**What you will do:**
If a line in the entries contains the string "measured", include that line in your answer.

Listed entries below:

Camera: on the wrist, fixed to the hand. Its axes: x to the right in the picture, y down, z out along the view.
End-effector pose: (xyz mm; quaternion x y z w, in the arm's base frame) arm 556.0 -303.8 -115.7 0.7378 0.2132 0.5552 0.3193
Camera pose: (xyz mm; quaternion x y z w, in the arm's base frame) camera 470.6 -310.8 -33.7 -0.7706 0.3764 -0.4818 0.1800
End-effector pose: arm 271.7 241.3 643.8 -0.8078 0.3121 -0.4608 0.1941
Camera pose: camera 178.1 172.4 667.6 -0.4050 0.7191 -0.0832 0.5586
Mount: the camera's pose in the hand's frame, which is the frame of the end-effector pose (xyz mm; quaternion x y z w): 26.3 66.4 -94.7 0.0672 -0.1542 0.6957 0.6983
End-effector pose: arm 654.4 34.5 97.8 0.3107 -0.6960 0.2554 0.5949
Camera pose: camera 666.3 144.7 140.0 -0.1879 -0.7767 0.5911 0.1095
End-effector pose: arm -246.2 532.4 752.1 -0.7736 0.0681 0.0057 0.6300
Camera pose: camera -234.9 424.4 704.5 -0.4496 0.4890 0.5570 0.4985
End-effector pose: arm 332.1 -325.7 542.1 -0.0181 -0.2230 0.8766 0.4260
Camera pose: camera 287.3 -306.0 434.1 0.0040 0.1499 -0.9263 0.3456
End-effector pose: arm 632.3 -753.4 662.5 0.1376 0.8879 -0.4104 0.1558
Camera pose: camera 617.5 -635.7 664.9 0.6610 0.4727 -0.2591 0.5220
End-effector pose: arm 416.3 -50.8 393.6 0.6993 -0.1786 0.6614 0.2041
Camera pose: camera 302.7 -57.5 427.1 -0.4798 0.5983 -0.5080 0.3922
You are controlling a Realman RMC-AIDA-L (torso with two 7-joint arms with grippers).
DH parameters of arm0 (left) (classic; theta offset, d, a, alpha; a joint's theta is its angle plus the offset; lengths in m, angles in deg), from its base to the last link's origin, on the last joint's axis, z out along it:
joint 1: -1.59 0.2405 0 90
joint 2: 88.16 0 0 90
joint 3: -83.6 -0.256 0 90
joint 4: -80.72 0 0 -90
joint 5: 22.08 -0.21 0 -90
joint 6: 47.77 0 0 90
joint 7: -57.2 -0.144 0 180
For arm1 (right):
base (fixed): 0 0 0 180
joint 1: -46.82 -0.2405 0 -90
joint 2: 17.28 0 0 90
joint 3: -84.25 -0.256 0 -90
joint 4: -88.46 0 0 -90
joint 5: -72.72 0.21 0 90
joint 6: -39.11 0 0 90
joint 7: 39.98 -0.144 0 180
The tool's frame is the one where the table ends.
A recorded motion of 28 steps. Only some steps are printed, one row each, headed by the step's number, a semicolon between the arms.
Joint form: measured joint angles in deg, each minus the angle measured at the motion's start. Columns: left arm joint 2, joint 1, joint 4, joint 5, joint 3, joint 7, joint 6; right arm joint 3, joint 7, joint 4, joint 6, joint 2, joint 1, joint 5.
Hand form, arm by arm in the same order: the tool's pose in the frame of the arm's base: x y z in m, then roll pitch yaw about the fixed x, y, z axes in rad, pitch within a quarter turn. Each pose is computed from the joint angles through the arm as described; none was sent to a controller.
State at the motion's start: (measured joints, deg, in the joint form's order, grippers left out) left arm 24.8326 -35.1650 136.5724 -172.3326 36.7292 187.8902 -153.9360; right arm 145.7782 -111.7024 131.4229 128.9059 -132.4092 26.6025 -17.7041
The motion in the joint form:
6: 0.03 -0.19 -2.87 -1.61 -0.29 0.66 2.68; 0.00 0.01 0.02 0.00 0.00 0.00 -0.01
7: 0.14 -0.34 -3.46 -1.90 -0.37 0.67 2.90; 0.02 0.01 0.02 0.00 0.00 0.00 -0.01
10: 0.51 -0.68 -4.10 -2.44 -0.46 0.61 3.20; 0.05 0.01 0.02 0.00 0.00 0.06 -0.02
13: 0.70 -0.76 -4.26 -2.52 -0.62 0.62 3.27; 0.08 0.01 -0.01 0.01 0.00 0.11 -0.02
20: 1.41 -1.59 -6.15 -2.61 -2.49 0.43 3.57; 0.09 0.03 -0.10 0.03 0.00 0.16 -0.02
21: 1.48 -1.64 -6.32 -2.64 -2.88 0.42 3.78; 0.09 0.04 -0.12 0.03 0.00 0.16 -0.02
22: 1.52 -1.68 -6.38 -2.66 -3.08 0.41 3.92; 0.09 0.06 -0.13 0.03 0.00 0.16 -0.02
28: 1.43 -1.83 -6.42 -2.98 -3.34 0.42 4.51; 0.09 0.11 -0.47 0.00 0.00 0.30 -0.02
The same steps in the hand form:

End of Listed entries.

**Response for this exercise:**
Joint form: measured joint angles in deg, each minus the angle measured at the motion's start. Columns: left arm joint 2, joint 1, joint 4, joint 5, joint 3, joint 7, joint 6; right arm joint 3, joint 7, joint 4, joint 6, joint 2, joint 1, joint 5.
State at the motion's start: (measured joints, deg, in the joint form's order, grippers left out) left arm 24.8326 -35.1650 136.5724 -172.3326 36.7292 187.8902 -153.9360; right arm 145.7782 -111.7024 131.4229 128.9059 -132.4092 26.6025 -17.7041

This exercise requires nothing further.